Identified Indicators of Compromise
The research carried out by Tarlogic’s MxDR has yielded the following Indicators of Compromise to be compiled:
MALICIOUS USER-AGENT STRINGS
| › Salesforce-Multi-Org-Fetcher/1.0 | › Salesforce-CLI/1.0 | › python-requests /2.32.4 | › Python/3.11 aiohttp/3.12.15 |
MALICIOUS IP ADDRESSES
| › 208[.]68[.]36[.]90 (DigitalOcean) › 179[.]43[.]159[.]198 (TOR exit node) › 185[.]220[.]101[.]143 (TOR exit node) › 185[.]220[.]101[.]180 (TOR exit node) › 192[.]42[.]116[.]20 (TOR exit node) | › 44[.]215[.]108[.]109 (Amazon Web Services) › 185[.]130[.]47[.]58 (TOR exit node) › 185[.]220[.]101[.]164 (TOR exit node) › 185[.]220[.]101[.]185 (TOR exit node) › 194[.]15[.]36[.]117 (TOR exit node) | › 154[.]41[.]95[.]2 (TOR exit node) › 185[.]207[.]107[.]130 (TOR exit node) › 185[.]220[.]101[.]167 (TOR exit node) › 185[.]220[.]101[.]33 (TOR exit node) › 195[.]47[.]238[.]178 (TOR exit node) | › 176[.]65[.]149[.]100 (TOR exit node) › 185[.]220[.]101[.]133 (TOR exit node) › 185[.]220[.]101[.]169 (TOR exit node) › 192[.]42[.]116[.]179 (TOR exit node) › 195[.]47[.]238[.]83 (TOR exit node) |
What can companies do?
What follows are several suggestions:
- Check if the organization has been affected:
› Review third-party integrations that may have been affected, rotate credentials, and terminate all of them
› Review logs, especially between August 8 and 18, looking for the identified IOCs or other unusual behavior.
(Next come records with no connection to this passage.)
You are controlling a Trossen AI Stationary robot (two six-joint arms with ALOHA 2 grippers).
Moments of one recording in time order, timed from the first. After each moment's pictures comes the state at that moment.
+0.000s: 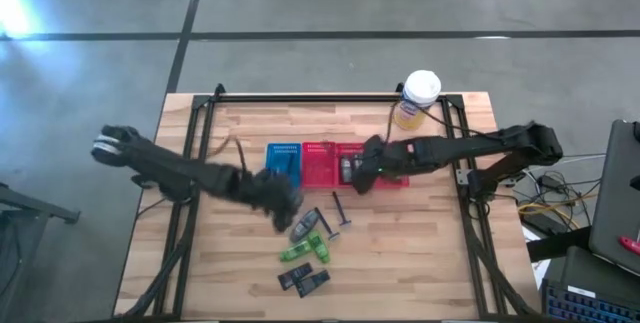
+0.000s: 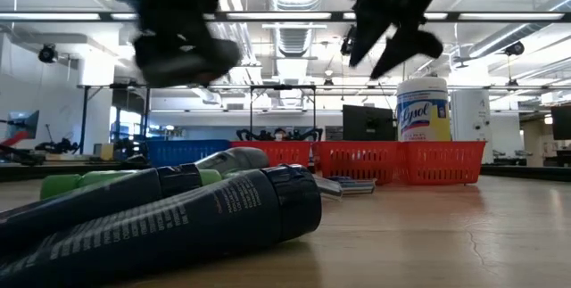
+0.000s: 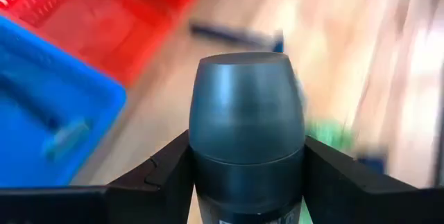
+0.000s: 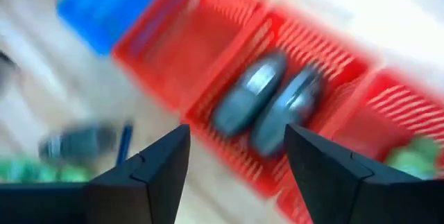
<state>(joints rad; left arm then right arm) -0.21 1.34 0.93 -0.41 -0.18 -0.77 0.04 1.43 1.13 -0.70 0.34 0.93</state>
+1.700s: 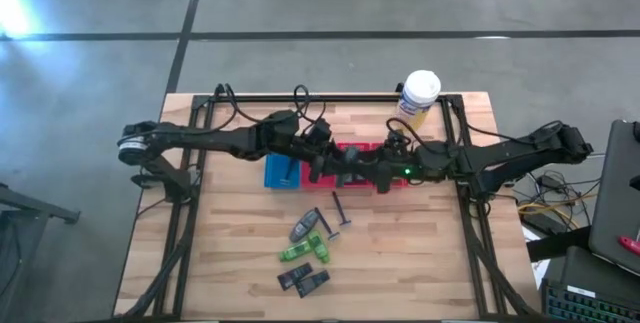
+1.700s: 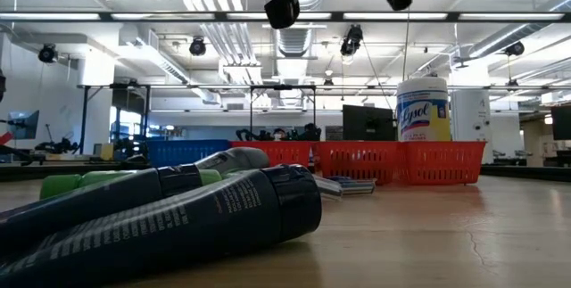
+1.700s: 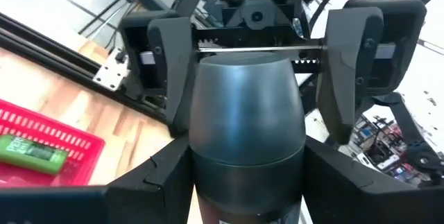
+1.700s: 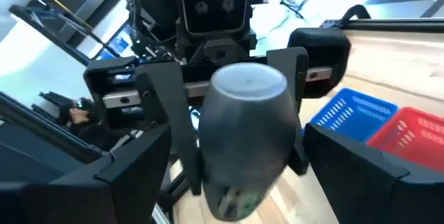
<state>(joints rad) 0.12 1.55 1.17 0.33 0.37 -0.63 0.15 1.18 0.87 0.18 0.34 0.85</state>
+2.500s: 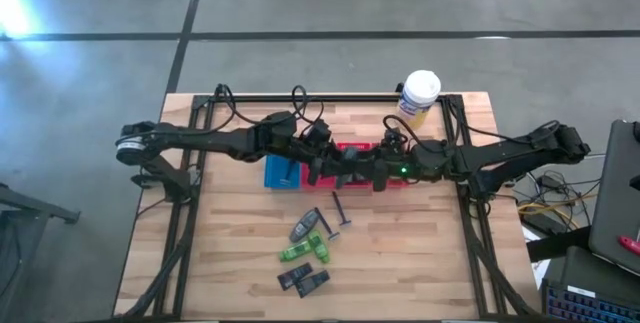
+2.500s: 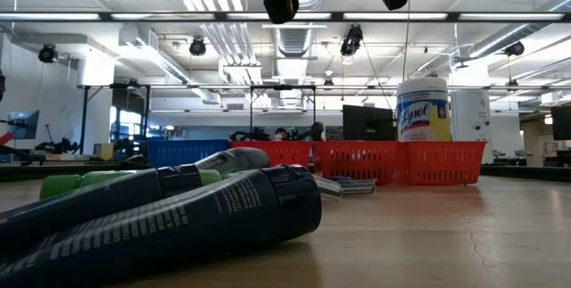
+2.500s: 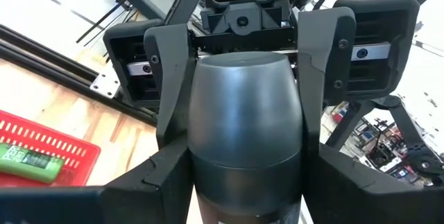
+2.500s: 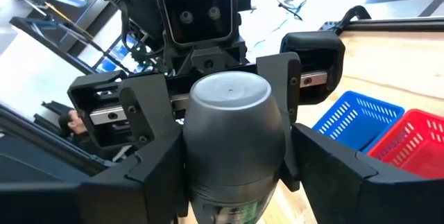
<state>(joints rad) 0.09 1.55 1.17 0.34 0.34 -0.62 0.14 1.21 0.90 0.19 0.35 0.88</state>
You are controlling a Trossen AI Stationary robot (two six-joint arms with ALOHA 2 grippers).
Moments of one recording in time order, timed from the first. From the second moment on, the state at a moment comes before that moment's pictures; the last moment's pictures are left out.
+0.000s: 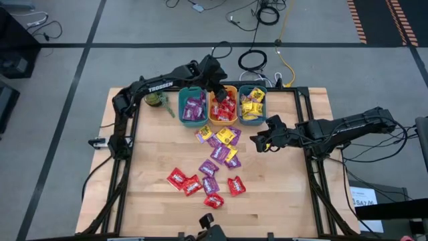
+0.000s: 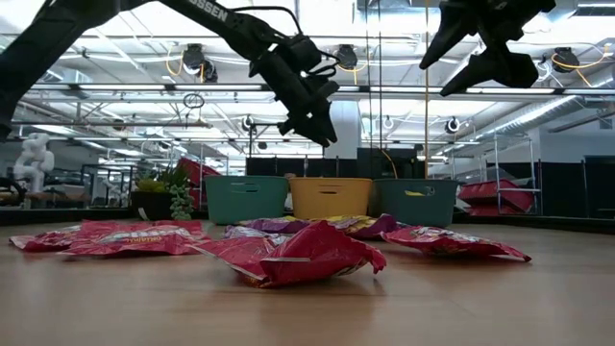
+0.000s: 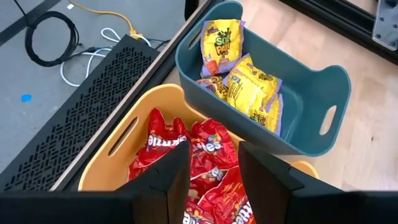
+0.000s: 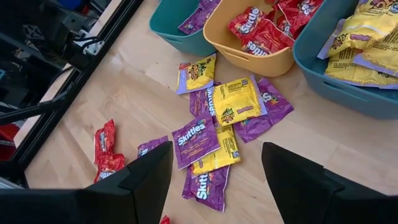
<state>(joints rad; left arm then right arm) 0.56 2.03 1.80 -0.58 0.19 -0.04 0.19 1.06 0.88 -0.60 0.45 1.12</state>
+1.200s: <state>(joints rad) 0.51 2.00 1.79 -0.75 0.17 -0.14 0.18 1.06 0.88 -0.60 0.44 1.07</state>
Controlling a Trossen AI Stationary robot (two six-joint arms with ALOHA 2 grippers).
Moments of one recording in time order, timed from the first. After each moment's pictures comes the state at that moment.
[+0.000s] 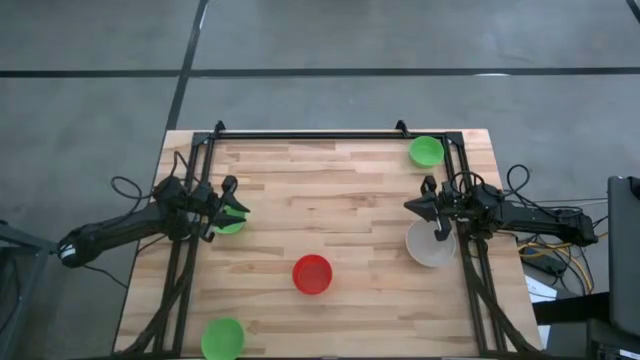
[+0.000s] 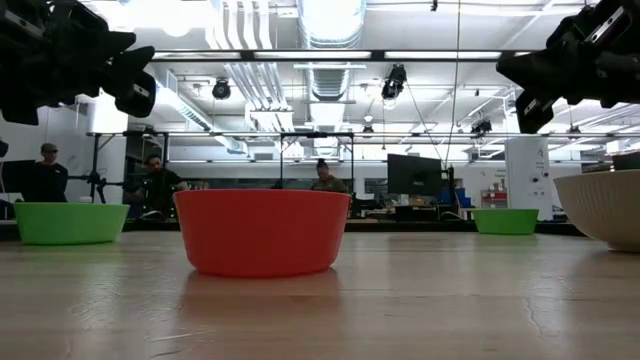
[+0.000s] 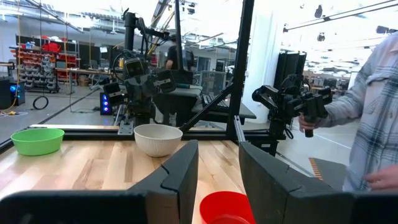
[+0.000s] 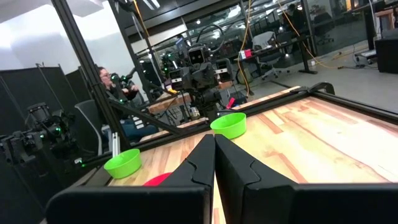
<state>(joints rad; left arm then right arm) 0.44 0.26 0.01 0.41 0.72 -0.23 -0.16 0.15 0.01 0.27 -0.16 0.39</state>
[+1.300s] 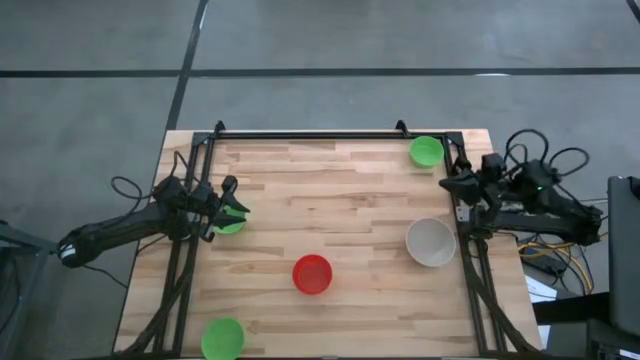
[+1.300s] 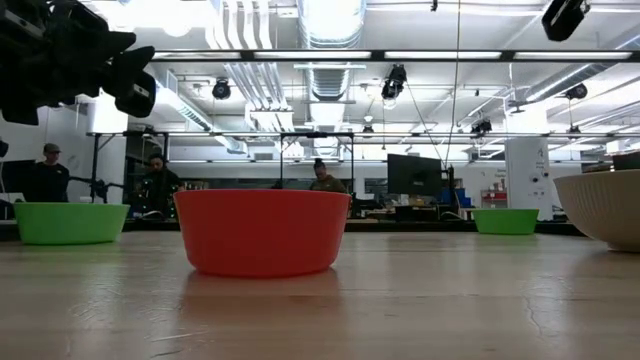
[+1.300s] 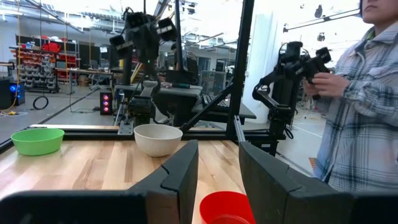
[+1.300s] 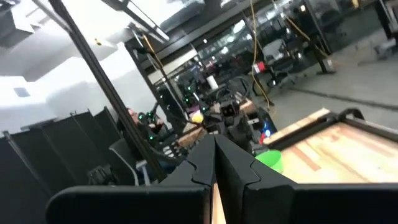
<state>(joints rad) 0.44 0.26 0.01 0.41 0.72 -0.23 -0.16 0.19 0.56 -0.17 -0.15 0.59</state>
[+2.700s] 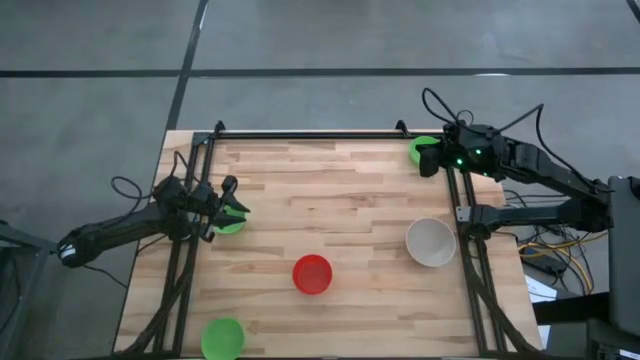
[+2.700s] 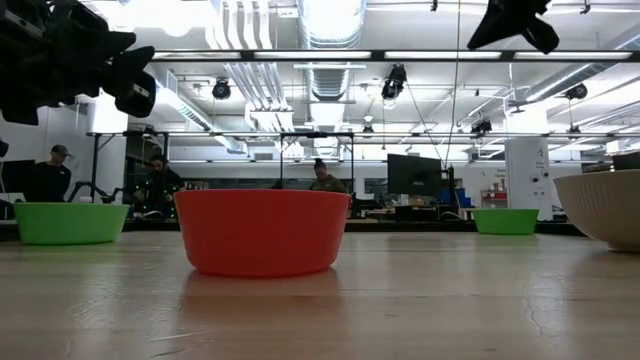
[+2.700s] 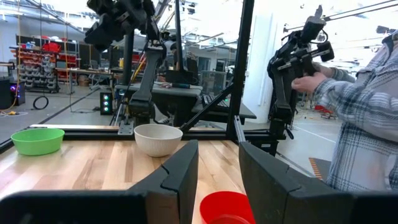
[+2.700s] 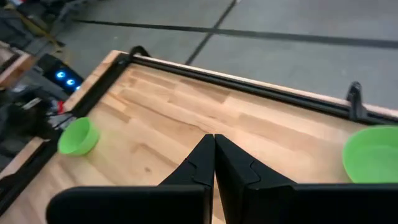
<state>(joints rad) 0.44 0.26 0.01 0.41 0.72 -0.23 -0.32 0.83 1.09 -0.82 0.31 0.71</state>
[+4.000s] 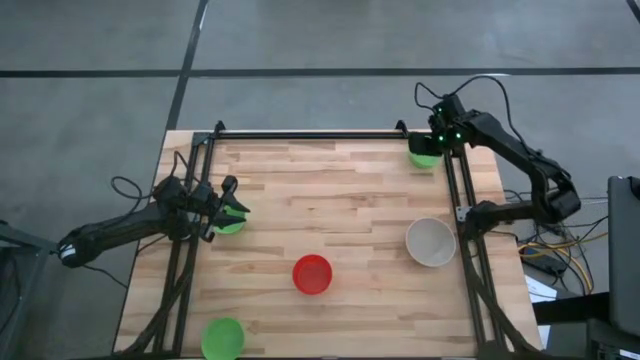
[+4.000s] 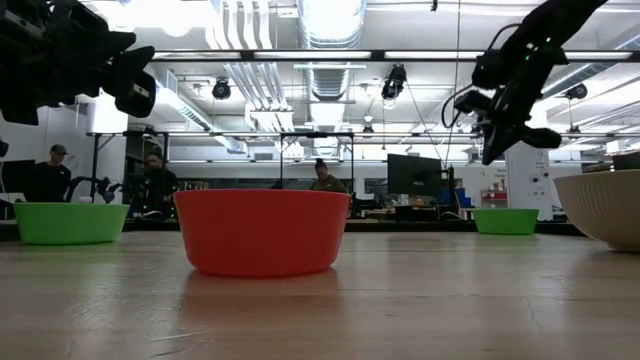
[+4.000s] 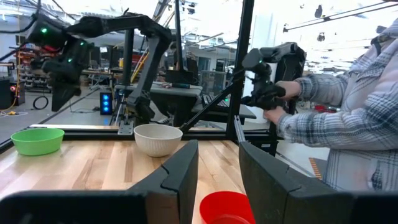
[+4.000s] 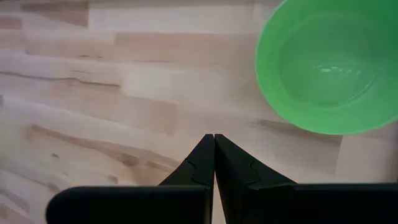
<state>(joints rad) 0.44 0.26 0.01 0.41 0.72 -0.23 -1.07 1.25 0.94 -0.85 -0.29 0.51</state>
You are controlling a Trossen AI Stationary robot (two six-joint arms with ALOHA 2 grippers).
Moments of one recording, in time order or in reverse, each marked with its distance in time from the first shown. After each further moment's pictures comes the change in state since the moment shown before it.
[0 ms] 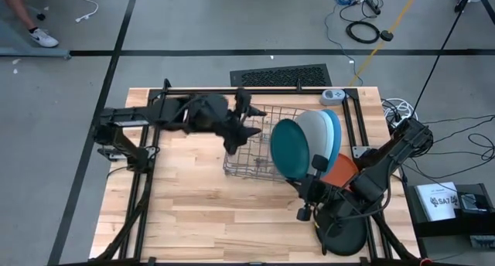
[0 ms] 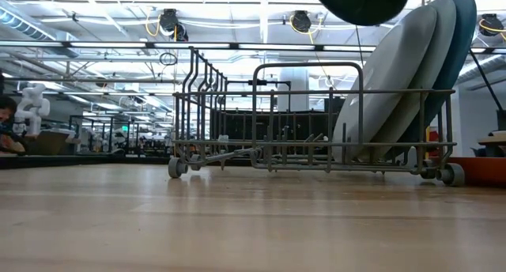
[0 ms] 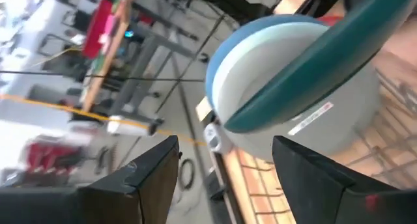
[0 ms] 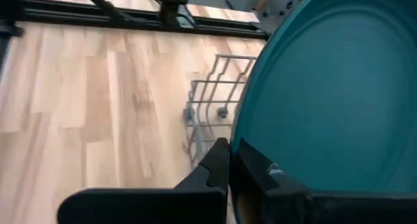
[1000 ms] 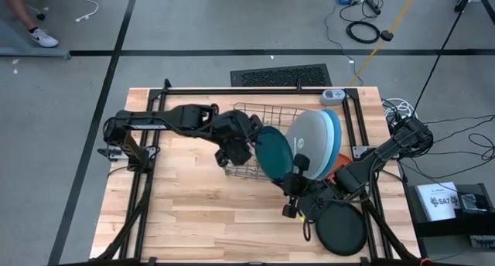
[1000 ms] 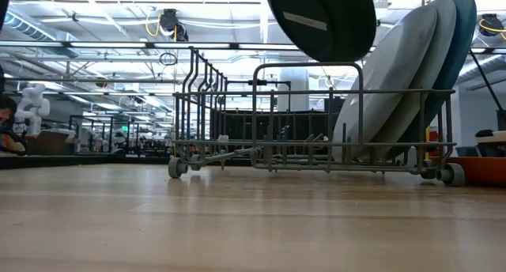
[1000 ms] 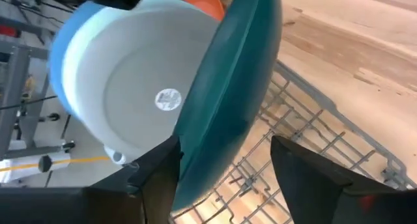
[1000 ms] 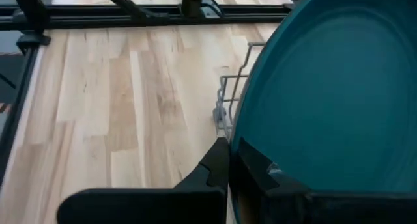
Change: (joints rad) left arm -0.025 0.099 0.003 -0.296 0.197 0.105; right arm -0.134 -0.006 -0.159 0.357 -0.214 -0.127
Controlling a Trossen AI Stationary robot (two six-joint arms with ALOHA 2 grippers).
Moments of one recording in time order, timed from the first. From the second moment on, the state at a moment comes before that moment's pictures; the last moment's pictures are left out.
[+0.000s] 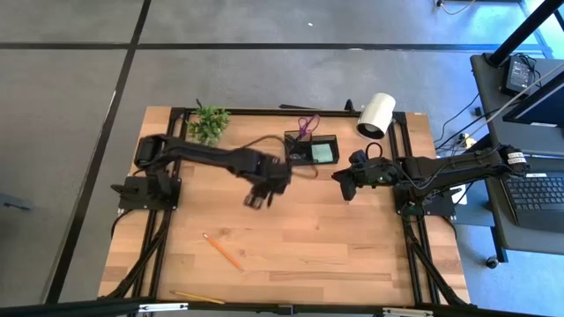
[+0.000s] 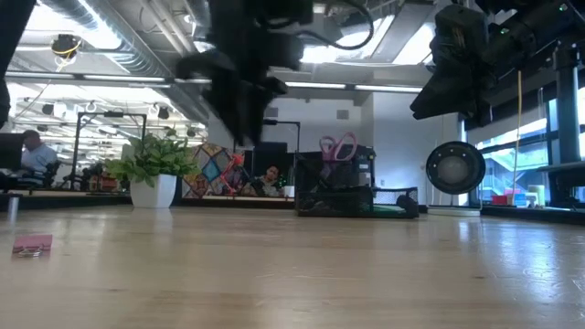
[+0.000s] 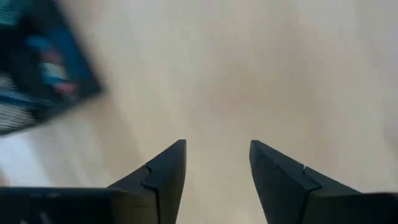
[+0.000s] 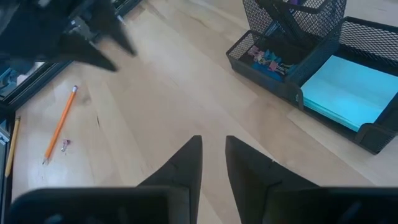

› Stay up to date on any third parties that may be affected. - Detection and preventive measures in response to the upward trend in attacks on the supply chain.
› Maintain up-to-date knowledge of the modus operandi being used in this type of attack
› Implement evaluation procedures for third-party integrations by conducting individual risk assessments and periodic audits to ensure the integrity of the supply chain.
› Have both automatic (i.e., block lists) and manual (Proactive Threat Hunting) detection, alerting, and remediation in place to search not only for IOCs but also for TTPs.
› Use secure techniques for sharing credentials of any kind (passwords, tokens, etc.) to prevent them from being stored in plain text, for example, support tickets hosted by third parties.
› Anticipate threats in the supply chain and improve visibility into external access and risks by using Business Digital Protection and Threat Intelligence Advisory services.
› Carefully assess the risks posed by chatbots, such as Drift, when implementing them.
› Perform penetration testing exercises in SaaS environments, aimed at detecting vulnerabilities, as well as insecure configurations and integrations.